- HOW TO COMPLETE THIS TASK -
Repeat every record below, word for word.

Start of Block

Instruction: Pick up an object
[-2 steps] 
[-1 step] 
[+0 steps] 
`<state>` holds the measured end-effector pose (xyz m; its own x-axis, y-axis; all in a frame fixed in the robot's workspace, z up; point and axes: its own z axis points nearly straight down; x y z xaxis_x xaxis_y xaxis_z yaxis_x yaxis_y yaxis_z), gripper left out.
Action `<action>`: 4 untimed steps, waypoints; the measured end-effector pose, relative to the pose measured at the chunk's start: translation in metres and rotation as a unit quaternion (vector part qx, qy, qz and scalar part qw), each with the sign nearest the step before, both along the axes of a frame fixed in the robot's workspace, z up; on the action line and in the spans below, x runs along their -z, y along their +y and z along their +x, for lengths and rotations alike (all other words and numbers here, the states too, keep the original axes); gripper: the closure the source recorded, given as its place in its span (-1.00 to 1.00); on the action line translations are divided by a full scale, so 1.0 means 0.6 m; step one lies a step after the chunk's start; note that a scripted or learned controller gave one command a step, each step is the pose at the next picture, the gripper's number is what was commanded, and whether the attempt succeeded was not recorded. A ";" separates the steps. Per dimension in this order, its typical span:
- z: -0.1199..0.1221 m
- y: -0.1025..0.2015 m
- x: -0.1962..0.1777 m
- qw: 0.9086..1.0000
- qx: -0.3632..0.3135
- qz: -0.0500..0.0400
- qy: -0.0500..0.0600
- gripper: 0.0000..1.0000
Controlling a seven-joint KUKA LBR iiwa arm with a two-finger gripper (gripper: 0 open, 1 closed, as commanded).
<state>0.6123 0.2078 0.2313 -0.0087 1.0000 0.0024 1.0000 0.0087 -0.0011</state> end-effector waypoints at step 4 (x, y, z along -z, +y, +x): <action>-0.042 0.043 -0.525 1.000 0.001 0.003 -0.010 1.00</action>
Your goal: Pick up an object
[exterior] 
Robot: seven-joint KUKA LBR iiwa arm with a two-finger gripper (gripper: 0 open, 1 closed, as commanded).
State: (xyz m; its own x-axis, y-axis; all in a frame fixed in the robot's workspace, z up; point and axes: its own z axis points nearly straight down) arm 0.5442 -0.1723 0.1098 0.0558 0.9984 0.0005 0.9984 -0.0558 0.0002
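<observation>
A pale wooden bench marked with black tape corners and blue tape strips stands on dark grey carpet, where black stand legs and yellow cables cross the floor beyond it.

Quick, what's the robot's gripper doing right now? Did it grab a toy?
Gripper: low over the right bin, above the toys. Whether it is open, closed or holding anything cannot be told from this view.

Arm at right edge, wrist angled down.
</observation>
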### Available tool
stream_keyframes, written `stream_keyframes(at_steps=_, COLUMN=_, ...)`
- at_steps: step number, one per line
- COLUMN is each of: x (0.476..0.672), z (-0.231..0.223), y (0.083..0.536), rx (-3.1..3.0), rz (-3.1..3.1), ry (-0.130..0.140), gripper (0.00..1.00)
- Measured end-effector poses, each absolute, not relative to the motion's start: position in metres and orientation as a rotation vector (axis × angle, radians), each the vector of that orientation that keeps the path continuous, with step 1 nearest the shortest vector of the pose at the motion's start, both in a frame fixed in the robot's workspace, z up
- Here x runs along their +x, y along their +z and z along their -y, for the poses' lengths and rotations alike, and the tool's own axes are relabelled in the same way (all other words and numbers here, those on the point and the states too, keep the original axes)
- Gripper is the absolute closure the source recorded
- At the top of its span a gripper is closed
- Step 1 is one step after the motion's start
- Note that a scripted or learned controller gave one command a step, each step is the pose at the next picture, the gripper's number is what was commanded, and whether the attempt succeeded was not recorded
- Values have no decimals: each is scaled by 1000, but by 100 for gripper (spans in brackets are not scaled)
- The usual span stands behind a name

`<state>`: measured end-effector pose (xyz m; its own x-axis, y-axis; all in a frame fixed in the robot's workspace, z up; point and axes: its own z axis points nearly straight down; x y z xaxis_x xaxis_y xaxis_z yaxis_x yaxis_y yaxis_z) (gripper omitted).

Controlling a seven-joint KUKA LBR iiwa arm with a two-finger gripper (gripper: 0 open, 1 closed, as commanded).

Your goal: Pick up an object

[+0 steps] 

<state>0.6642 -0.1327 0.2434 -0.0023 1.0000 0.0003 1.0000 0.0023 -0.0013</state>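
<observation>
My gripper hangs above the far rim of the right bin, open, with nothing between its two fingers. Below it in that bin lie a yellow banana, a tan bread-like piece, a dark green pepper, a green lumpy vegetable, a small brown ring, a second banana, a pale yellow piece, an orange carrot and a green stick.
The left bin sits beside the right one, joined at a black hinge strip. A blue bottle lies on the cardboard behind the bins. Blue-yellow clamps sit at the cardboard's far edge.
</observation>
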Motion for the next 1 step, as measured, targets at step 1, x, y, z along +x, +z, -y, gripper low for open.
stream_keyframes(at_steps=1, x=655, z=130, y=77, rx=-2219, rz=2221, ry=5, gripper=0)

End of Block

- ANSWER FOR THIS EXERCISE -
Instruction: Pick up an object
[-2 steps] 
[-1 step] 
[+0 steps] 
`<state>` holds the measured end-effector pose (xyz m; its own x-axis, y-axis; all in a frame fixed in the robot's workspace, z up; point and axes: its own z axis points nearly straight down; x y z xaxis_x xaxis_y xaxis_z yaxis_x yaxis_y yaxis_z), gripper left out.
Action `<action>`: 4 untimed steps, waypoints; the measured end-effector pose, relative to the pose measured at the chunk's start: translation in metres and rotation as a unit quaternion (vector part qx, qy, qz and scalar part qw), each with the sign nearest the step before, both along the axes of a frame fixed in the robot's workspace, z up; on the action line and in the spans below, x runs along their -z, y along their +y and z along their +x, for lengths and rotations alike (all other words and numbers here, the states too, keep the original axes); gripper: the closure the source recorded, given as its place in its span (-1.00 to 1.00); on the action line translations are divided by a full scale, so 1.0 means 0.6 m; step one lies a step after the chunk's start; note that a scripted or learned controller gave one command a step, each step is the pose at the next picture, the gripper's number is what was commanded, and whether the attempt succeeded was not recorded. A ";" separates the steps. Per dimension in this order, its typical span:
- z: -0.1199..0.1221 m
- y: -0.1025..0.2015 m
- x: -0.1962..0.1777 m
- qw: 0.9086..1.0000
- qx: -0.3632..0.3135
- qz: -0.0500..0.0400
- qy: -0.0500..0.0600
- gripper: 0.0000..1.0000
Controlling a seven-joint KUKA LBR iiwa arm with a two-finger gripper (gripper: 0 open, 1 closed, as commanded).
<state>0.6123 0.2078 0.2313 -0.0087 1.0000 0.0024 1.0000 0.0087 -0.0011</state> end-effector waypoints at step 4 (x, y, z along -z, +y, +x): <action>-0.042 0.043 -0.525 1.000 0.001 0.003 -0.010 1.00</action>
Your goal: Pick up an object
[exterior] 
Robot: seven-joint KUKA LBR iiwa arm with a two-finger gripper (gripper: 0 open, 1 closed, as commanded).
State: (xyz m; its own x-axis, y-axis; all in a frame fixed in the robot's workspace, z up; point and axes: its own z axis points nearly straight down) arm 0.5442 -0.1723 0.1098 0.0558 0.9984 0.0005 0.9984 -0.0558 0.0002
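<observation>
A pale wooden bench marked with black tape corners and blue tape strips stands on dark grey carpet, where black stand legs and yellow cables cross the floor beyond it.

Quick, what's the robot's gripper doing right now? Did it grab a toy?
Gripper: low over the right bin, above the toys. Whether it is open, closed or holding anything cannot be told from this view.

Arm at right edge, wrist angled down.
</observation>
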### Available tool
stream_keyframes, written `stream_keyframes(at_steps=_, COLUMN=_, ...)`
- at_steps: step number, one per line
- COLUMN is each of: x (0.476..0.672), z (-0.231..0.223), y (0.083..0.536), rx (-3.1..3.0), rz (-3.1..3.1), ry (-0.130..0.140), gripper (0.00..1.00)
- Measured end-effector poses, each absolute, not relative to the motion's start: position in metres and orientation as a rotation vector (axis × angle, radians), each the vector of that orientation that keeps the path continuous, with step 1 nearest the shortest vector of the pose at the motion's start, both in a frame fixed in the robot's workspace, z up
- Here x runs along their +x, y along their +z and z along their -y, for the poses' lengths and rotations alike, and the tool's own axes are relabelled in the same way (all other words and numbers here, those on the point and the states too, keep the original axes)
- Gripper is the absolute closure the source recorded
- At the top of its span a gripper is closed
- Step 1 is one step after the motion's start
- Note that a scripted or learned controller gave one command a step, each step is the pose at the next picture, the gripper's number is what was commanded, and whether the attempt succeeded was not recorded
- Values have no decimals: each is scaled by 1000, but by 100 for gripper (spans in brackets are not scaled)
- The usual span stands behind a name

`<state>`: measured end-effector pose (xyz m; its own x-axis, y-axis; all in a frame fixed in the robot's workspace, z up; point and axes: its own z axis points nearly straight down; x y z xaxis_x xaxis_y xaxis_z yaxis_x yaxis_y yaxis_z) (gripper omitted).

Controlling a seven-joint KUKA LBR iiwa arm with a two-finger gripper (gripper: 0 open, 1 closed, as commanded).

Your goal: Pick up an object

[+0 steps] 

<state>0.6642 -0.1327 0.2434 -0.0023 1.0000 0.0003 1.0000 0.0023 -0.0013</state>
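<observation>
My gripper hangs above the far rim of the right bin, open, with nothing between its two fingers. Below it in that bin lie a yellow banana, a tan bread-like piece, a dark green pepper, a green lumpy vegetable, a small brown ring, a second banana, a pale yellow piece, an orange carrot and a green stick.
The left bin sits beside the right one, joined at a black hinge strip. A blue bottle lies on the cardboard behind the bins. Blue-yellow clamps sit at the cardboard's far edge.
</observation>
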Motion for the next 1 step, as measured, targets at step 1, x, y, z along +x, +z, -y, gripper low for open.
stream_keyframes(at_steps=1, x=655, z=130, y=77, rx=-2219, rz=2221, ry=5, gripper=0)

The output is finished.